ROCHESTER, Minn. (KTTC) -- The partial government shutdown will send more than 800,000 federal workers home without pay including ones in Rochester. Workers reported to their agencies Tuesday to prepare for the shutdown.

In Rochester, Federal Medical Center is one of the federally-funded facilities that's affected.  Like government facilities across the country, FMC is operating on limited resources during this time.

FMC houses inmates that need special medical attention.  An FMC employee tells KTTC he is worried about the shutdown, and he and his co-workers can't simply be told to not go to work since their jobs deal with human lives.

FMC is only one of many places in Rochester where government workers are struggling to find answers.  The National Guard Training and Community Center on Marion Road Southeast is also closed.

According to the Minnesota National Guard, anywhere from 4 to 20 military personnel work at this facility.  But more than 1,200 military technicians across State's entire National Guard are furloughed until further notice.

Though government operations are at a standstill, air traffic controllers and TSA security screeners at MSP International and Rochester International airports were still at work Tuesday. But the workers may not get paid until after the shutdown ends.

There's indication from leaders in both parties that the government shutdown could last for weeks. President Obama said Republicans brought about the shutdown as part of an "ideological crusade" to wipe out his health care law.

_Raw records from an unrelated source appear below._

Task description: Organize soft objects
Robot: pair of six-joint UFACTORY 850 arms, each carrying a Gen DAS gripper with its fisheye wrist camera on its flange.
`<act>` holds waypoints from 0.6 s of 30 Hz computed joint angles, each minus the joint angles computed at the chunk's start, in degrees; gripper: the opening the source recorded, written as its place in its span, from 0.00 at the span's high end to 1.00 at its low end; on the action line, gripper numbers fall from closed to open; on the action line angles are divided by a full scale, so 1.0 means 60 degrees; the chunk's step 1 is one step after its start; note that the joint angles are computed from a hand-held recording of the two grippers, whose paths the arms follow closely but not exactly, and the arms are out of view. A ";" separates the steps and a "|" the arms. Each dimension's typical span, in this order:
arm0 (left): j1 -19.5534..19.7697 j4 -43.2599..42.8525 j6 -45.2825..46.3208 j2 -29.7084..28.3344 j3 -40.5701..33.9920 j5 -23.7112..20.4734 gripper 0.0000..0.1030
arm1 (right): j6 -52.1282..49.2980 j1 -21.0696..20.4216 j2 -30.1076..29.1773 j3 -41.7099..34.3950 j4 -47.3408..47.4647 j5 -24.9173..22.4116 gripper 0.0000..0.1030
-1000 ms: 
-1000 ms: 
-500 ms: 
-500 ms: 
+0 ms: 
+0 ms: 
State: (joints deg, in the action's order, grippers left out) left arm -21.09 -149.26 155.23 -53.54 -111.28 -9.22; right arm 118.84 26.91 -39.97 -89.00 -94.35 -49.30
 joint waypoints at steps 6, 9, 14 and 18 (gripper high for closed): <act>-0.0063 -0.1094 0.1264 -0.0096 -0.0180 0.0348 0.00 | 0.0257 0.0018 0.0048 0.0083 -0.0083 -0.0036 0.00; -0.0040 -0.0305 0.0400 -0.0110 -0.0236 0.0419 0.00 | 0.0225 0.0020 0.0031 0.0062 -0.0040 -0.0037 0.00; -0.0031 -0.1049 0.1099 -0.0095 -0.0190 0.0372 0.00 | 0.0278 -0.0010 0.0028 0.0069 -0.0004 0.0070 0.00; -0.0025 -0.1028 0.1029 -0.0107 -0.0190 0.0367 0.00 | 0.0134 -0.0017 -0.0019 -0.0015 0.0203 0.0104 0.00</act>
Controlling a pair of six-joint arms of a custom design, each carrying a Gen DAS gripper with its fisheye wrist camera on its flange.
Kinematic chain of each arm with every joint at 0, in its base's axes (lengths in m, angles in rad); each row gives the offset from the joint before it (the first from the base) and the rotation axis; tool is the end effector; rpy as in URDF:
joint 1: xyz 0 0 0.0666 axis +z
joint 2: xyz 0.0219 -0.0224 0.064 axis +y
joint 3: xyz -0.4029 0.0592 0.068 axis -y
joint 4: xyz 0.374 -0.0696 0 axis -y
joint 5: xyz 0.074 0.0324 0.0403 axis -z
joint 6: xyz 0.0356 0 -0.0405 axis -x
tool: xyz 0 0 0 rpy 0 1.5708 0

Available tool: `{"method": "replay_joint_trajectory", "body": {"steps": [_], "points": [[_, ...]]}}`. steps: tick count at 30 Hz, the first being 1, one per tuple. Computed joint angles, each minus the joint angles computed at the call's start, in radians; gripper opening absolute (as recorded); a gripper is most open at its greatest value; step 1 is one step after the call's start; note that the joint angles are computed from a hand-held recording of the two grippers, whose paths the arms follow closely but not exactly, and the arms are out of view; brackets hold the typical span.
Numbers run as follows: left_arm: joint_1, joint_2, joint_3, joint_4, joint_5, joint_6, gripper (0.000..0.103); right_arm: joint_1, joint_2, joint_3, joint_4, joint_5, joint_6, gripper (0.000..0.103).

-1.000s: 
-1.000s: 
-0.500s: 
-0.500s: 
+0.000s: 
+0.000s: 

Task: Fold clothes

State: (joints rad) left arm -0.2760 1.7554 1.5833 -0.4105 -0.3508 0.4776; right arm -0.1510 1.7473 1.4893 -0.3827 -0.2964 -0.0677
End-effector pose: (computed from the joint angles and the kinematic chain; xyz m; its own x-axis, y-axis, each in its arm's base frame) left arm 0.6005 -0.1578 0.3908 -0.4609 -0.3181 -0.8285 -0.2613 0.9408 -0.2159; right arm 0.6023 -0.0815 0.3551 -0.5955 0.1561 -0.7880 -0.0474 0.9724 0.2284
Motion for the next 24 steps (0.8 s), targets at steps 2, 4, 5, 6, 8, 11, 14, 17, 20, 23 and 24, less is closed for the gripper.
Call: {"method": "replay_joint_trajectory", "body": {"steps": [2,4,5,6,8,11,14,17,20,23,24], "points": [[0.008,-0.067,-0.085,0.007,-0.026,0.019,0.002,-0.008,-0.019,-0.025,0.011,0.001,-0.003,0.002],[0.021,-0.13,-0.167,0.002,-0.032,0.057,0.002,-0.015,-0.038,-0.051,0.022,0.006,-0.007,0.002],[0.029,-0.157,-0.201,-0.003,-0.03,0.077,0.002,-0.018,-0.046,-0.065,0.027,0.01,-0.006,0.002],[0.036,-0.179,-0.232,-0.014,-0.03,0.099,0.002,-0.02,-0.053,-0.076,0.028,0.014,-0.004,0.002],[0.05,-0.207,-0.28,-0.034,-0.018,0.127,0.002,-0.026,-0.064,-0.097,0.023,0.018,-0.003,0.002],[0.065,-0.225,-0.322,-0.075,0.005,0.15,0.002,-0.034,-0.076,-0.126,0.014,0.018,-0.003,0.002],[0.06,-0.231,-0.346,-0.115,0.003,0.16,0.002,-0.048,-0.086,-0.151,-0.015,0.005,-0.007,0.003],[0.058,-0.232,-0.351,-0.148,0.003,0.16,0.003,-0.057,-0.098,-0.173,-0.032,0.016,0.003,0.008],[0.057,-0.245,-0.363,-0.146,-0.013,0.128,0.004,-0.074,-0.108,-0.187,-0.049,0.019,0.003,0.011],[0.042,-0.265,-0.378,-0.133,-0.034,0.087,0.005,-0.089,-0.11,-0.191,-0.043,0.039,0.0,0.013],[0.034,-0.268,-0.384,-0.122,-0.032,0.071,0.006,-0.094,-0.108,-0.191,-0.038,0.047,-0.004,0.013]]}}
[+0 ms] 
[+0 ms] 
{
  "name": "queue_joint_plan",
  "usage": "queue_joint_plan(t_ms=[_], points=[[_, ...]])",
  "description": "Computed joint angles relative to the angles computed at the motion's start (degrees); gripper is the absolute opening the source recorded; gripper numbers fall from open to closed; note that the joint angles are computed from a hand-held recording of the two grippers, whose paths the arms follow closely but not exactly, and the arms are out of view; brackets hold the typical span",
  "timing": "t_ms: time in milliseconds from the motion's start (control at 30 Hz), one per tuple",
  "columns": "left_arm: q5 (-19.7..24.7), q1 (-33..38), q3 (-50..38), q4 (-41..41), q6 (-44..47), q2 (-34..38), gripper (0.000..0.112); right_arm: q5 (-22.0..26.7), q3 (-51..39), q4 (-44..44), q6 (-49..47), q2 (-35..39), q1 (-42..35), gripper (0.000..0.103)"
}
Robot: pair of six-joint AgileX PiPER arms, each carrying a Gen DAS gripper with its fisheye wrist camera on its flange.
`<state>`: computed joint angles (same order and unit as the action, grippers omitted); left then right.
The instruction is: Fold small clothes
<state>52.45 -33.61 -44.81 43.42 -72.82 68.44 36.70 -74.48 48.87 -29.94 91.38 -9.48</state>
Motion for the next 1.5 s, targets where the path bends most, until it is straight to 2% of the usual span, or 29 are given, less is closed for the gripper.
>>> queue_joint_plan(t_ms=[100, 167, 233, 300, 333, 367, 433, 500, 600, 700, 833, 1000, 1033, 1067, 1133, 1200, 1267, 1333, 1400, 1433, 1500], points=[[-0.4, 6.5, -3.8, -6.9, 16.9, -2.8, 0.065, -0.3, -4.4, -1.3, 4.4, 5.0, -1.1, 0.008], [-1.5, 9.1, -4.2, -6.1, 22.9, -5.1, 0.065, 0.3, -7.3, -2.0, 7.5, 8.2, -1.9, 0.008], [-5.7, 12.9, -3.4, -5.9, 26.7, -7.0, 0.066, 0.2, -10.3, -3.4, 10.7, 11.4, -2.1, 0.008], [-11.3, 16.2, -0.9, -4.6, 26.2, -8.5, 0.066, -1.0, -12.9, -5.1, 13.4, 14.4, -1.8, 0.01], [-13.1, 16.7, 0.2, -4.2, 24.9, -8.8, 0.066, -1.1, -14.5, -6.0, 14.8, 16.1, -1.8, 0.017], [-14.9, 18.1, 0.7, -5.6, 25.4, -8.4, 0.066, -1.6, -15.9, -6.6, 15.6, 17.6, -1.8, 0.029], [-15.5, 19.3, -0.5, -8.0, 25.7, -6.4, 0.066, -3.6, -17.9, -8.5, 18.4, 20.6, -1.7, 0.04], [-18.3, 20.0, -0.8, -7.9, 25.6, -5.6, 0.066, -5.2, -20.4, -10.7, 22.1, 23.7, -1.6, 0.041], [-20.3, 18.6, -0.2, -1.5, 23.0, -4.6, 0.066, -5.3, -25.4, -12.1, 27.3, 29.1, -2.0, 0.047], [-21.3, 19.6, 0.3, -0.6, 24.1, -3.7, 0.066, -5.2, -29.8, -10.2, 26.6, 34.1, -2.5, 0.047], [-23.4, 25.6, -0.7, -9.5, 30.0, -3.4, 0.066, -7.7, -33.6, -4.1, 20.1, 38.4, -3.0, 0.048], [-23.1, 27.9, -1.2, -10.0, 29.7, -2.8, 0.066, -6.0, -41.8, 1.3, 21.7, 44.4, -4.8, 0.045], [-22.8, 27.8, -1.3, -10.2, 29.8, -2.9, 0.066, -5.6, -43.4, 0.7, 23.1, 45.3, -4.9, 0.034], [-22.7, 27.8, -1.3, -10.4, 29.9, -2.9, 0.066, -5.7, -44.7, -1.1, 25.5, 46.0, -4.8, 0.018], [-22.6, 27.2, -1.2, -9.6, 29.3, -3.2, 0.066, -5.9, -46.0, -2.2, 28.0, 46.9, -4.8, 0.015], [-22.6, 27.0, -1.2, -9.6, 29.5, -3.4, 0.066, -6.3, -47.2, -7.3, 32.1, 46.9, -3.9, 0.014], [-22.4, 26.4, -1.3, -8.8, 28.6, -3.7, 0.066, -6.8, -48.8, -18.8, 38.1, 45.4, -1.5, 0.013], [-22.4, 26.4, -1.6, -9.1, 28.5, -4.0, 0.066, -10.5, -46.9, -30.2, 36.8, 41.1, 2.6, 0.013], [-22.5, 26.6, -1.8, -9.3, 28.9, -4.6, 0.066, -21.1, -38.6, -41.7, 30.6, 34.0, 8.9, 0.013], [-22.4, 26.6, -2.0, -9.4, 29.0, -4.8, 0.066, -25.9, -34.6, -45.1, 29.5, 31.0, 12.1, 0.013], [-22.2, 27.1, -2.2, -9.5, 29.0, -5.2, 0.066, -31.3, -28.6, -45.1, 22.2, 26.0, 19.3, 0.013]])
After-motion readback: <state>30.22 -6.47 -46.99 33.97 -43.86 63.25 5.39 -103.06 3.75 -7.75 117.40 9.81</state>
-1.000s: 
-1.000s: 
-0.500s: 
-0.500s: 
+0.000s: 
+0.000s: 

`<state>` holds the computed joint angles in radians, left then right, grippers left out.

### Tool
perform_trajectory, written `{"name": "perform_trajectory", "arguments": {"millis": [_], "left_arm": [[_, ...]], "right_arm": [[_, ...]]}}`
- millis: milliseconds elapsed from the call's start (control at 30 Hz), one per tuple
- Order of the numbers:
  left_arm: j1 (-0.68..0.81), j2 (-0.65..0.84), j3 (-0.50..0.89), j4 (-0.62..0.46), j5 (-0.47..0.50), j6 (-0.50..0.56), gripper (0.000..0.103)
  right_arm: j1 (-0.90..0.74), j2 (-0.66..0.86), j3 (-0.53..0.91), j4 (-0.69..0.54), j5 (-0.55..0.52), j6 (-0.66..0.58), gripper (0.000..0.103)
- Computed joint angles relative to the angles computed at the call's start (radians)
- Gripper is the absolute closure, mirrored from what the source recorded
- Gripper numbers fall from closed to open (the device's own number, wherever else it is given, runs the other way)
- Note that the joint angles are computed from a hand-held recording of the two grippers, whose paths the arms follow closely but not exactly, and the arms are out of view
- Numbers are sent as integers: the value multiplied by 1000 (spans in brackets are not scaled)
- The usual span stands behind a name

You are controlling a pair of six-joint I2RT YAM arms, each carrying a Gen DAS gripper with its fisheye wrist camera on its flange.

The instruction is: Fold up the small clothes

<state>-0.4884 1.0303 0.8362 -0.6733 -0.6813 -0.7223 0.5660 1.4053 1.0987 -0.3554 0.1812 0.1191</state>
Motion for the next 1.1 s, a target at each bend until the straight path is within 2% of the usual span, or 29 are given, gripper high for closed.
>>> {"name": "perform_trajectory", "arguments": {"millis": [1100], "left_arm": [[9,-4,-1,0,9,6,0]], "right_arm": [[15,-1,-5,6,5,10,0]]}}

House Speaker John Boehner, writing in USA Today, says Democrats "slammed the door on reopening the government" by refusing to negotiate.

"The position that's being taken by the House of Representatives to delay Obamacare for a year is a political scheme to make it an issue for next year's cycle of elections," said Chris Libbey, who was visiting Rochester from Wisconsin.

"I don't want Obamacare and I don't think the country wants Obamacare and I'm glad that there's someone that's strong enough to stop them," said Lyle Delwiche, a former Minnesotan visiting Rochester from Florida.

Others are concerned about the shutdown's impact on our country's image.

"We have two viable parties and no strong enough leadership to guide us in the right direction that would enable us to carry on our affairs to be a benefit to ourselves and other people in the world," said Hilda Reingold, who was visiting Rochester from Illinois.

And while Congress tries to come to an agreement, the country's youngest minds are waiting to see how the decisions made today will affect their careers tomorrow.

"Going into the medical field, we want to know what's going to happen with insurance, what's going to happen with healthcare in general, I guess so that when we do become professionals in this area how its going to affect our income," said Hannah Takch, a sophomore at the University of Minnesota Rochester.

The locks and dams on the Mississippi River, operated by the U.S. Army Corps of Engineers, will remain open because commercial river traffic and flood control are considered core functions.